TVF: What advice would you like to give to the general populace about voice care? How about to the professional voice users?
AH: To the general populace: Don’t take your voice for granted! It is not until someone gets laryngitis that they appreciate their voice as a basic means of communication.
To the professional voice users: See a laryngologist to get a baseline examination. This will help the laryngologist know what is different when you come in for a vocal complaint. Just like how people go in for a “well woman” exam, professional voice users should do the same for their voice. I often see injured singers and it can be a challenge to differentiate what is baseline and what is due to the injury. For example, patients may have an asymptomatic sulcus vocalis (groove in the vocal fold), etc.
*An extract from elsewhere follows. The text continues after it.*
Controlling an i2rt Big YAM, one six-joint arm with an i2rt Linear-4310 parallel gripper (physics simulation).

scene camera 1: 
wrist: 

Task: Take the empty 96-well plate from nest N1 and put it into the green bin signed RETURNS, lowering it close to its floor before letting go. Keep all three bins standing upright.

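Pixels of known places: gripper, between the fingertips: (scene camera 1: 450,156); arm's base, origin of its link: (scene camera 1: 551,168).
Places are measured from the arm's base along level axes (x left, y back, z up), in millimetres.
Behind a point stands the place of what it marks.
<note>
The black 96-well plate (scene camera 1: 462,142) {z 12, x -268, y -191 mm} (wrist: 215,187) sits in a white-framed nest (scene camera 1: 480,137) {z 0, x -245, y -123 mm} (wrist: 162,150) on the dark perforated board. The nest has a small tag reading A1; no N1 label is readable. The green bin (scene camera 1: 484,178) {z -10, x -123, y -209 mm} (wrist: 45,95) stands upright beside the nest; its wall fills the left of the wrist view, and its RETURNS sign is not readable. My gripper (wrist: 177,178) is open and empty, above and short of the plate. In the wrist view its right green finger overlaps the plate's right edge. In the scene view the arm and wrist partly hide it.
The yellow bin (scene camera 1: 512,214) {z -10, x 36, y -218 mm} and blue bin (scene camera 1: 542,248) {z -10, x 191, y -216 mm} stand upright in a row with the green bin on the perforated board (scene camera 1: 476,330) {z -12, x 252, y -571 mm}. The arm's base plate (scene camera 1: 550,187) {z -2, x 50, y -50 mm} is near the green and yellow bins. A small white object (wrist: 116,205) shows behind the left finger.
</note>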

TVF: Who are your favorite singers?
AH: My favorite singer is Sarah Mclachlan. I grew up listening to her songs and my high school graduation’s song was “I will remember you”. Most Americans will know her song “Angel” that was featured on the American Society for the Prevention of Cruelty to Animals® (ASPCA) commercial. My current favorite singer is Adele. I love the sound of her voice. Her voice surgery also brought awareness to the general public on voice disorders.
TVF: What sparks “joy” for you as a person?
AH: Spending time with my family. My father was recently diagnosed with advanced cancer and is receiving palliative chemotherapy. This experience has reminded me of the priorities in life. Family comes first – and every day I get to spend with my father brings joy to me as a person.